The anti-aircraft fire was very heavy and most of the aircraft were hit on the run in.  One or two aircraft skidded and their bombs fell on an infantry barracks that were near the wharf.

 

I think we were making our run in, all hell had broken loose and the flak included some 'flaming-onions' - an anti-aircraft rocket which was not very accurate.

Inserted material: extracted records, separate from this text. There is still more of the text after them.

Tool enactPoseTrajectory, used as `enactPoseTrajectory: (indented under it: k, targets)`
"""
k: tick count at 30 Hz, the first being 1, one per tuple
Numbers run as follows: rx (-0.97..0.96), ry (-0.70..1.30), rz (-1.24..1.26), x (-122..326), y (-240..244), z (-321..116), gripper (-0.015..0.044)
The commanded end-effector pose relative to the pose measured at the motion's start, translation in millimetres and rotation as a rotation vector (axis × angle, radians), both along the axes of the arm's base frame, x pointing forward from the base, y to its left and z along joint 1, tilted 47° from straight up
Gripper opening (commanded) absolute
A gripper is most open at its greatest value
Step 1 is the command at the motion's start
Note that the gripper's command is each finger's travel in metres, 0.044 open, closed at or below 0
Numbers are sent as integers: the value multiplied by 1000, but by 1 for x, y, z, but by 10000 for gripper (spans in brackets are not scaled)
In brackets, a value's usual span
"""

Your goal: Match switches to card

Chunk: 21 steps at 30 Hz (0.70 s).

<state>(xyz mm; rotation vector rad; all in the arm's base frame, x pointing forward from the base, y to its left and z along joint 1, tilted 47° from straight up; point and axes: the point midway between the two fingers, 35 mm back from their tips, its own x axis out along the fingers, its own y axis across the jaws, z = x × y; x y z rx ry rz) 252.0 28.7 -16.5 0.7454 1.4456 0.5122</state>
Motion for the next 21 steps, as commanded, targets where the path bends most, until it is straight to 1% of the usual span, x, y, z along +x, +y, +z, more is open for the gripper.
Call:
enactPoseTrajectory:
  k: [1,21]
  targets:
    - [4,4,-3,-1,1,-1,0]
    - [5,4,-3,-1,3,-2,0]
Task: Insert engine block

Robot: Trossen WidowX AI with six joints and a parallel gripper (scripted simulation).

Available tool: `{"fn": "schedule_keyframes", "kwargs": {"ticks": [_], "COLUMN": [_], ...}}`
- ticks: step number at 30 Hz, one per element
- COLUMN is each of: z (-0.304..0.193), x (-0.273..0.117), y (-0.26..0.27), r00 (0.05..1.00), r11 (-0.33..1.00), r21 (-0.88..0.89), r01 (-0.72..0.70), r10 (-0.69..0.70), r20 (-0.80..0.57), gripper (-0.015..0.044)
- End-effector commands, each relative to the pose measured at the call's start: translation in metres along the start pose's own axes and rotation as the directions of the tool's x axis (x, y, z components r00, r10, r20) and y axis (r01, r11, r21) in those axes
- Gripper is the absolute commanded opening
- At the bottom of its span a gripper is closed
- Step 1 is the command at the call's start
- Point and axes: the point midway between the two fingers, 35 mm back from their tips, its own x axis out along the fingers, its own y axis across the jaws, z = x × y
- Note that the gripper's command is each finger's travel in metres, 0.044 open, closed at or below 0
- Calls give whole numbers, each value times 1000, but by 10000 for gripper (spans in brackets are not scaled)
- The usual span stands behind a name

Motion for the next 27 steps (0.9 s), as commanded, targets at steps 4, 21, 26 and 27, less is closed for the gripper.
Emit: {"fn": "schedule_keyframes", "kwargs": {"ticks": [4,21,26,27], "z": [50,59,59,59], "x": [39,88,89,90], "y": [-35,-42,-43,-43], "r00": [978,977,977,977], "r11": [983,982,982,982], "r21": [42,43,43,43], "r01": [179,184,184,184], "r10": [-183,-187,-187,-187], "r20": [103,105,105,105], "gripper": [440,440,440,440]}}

Suddenly, I was not in communication with my pilot...

 

...On this run in, the intercom had gone out and the pilot thought his bomb-aimer had 'had it'. he thought he'd make the run on his own but found that the bombs had gone."

 

The Pola raid and similar escapades by 454 Squadron was not missed by the Press at home in Australia.  On Wednesday, 3 January 1945, the Herald reported:

 

TOUGH TASKS

The Baltimore's job was to blast gun positions with high explosive and troop concentrations with fragmentation bombs.

 

In one spell of good weather they flew 24 sorties on successive days.  Early in the month they attacked harbour installations at Pola, near the top of the Adriatric.

 

Pola was a heavily defended target, and the Baltimores had to fly through 400 or 500 bursts of heavy calibre ack ack.

 

The Squadron had also operated across the Adriatic in support of Tito's partisans in Jugoslavia, bombing towns sheltering Germans.

 

Leaders in these operations came from four States:  Squadron Leader V. Cashmore, of Henley Beach, S.A.; Squadron Leader P.A. Strickland of West Perth; Flight Lieutenant C.B. Stinson of Canowindra N.S.W.; and Flight Lieut. D.D. Fraser of Myrniong, Vic.